For the first time in hours, I could see the sky. Only now it was dark. The black clouds of Caster magic had rolled in over us. Then I felt something, from far away.

 

More like, I heard something.

 

Lena.

 

Ethan, run!

 

It was her voice, the voice that had been silent for so long. But if Lena was telling me to run, who was tearing the trees out of the ground?

 

L, what's happening?

 

I couldn't hear her answer.
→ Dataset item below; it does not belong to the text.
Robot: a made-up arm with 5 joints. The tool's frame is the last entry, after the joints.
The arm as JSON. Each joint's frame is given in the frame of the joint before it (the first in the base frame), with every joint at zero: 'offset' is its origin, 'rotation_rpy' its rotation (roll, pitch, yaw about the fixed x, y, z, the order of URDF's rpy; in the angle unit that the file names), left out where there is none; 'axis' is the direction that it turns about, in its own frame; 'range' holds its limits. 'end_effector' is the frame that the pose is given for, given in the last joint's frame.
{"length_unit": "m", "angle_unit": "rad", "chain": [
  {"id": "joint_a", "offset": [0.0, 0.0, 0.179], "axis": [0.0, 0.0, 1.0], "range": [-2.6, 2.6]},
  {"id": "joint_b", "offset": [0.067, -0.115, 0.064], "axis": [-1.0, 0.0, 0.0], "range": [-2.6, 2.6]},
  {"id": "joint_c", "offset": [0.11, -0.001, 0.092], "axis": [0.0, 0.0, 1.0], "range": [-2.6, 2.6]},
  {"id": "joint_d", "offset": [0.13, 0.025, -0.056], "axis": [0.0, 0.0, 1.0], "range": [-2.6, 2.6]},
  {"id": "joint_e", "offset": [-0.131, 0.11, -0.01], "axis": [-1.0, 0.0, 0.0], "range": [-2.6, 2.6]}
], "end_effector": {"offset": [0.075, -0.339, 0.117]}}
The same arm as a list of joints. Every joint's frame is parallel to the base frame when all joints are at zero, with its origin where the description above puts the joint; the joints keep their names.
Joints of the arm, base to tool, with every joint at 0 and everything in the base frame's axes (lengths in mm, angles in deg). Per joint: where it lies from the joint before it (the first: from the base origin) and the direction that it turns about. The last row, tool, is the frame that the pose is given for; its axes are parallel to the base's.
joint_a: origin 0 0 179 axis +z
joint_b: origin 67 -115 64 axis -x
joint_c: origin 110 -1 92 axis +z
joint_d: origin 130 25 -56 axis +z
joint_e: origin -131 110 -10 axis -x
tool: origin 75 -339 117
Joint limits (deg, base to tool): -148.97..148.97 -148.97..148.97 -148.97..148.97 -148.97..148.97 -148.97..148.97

There was only darkness, those Caster clouds rushing at us like they were chasing us. Until I saw the clouds for what they were.

 

“Look out!” I pulled Liv backward and pushed Link toward Ridley just in time. We fell into the brush as a shower of broken pines came falling from the sky like rain. The branches flattened into a great pile exactly where we had been standing. Dust stung my eyes, and I couldn't see anything. The dirt caught in my throat as I coughed.

 

Lena's voice was gone, but I heard something else. A humming sound, as if we'd stumbled across the hive of a thousand bees, all looking to kill for their queen.

 

The dust was so thick, I could barely make out the shapes around me. Liv was lying next to me, bleeding above one eye. Ridley was whimpering, huddled around Link, who was pinned by a massive tree branch. “Wake up, Shrinky Dink. Wake up.”

 

As I crawled toward them, Ridley shrank back. The look on her face was pure terror. Only she wasn't looking at me. She was looking at something behind me.

 

The humming sound grew louder. I felt the burning cold of Caster darkness on the back of my neck. When I turned around, the massive pile of pine needles that had almost buried us had formed some kind of bonfire. The pyramid of needles created a pyre, a giant burning platform pointing up into the black clouds. But the flames weren't red, and they didn't produce heat. They were as yellow as Ridley's eyes, and they emitted only cold, sorrow, and fear.

 

Ridley's whimpering grew louder. “She's here.”

 

I looked up as a stone slab emerged from the hissing yellow flames of the pyre. A woman lay on top of the rock. She looked almost peaceful, like a dead saint about to be carried through the streets. But she was no saint.